*Required action*:
The whole listing that follows, pictures excepted, should be printed again exactly as given.

*Dataset content*:
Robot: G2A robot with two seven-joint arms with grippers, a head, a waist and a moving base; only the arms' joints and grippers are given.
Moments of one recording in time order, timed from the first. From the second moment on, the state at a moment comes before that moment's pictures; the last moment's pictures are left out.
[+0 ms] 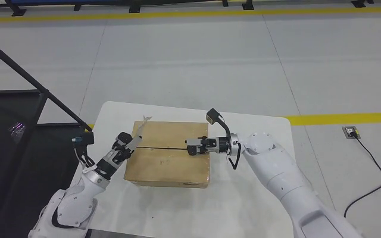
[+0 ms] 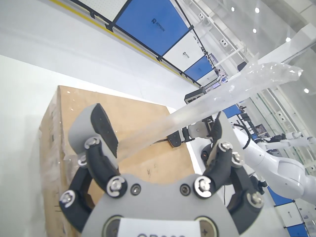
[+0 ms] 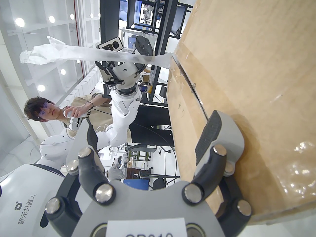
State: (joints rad) left arm 1.23 -1.02 -1.46 -1.69 0.23 -0.37 -0.26; right arm -0.34 -1.46 0.85 -0.57 0.48 -0.59 1.23
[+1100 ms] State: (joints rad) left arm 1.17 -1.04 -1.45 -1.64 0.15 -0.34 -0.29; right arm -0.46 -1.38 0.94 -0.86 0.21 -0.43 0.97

*Answer*:
Robot: G2A robot with two seven-joint arms with grippers, a head, a waist and a moving base; only the arms' joints and grippers are given.
Moments of one recording in time order, timed from the first. From the second moment on, the state at a moment comes before that moment's pictures; the last moment's pictures are left out.
[+0 ms] 
[+0 ms] 
[+0 ms] 
State: (joints rad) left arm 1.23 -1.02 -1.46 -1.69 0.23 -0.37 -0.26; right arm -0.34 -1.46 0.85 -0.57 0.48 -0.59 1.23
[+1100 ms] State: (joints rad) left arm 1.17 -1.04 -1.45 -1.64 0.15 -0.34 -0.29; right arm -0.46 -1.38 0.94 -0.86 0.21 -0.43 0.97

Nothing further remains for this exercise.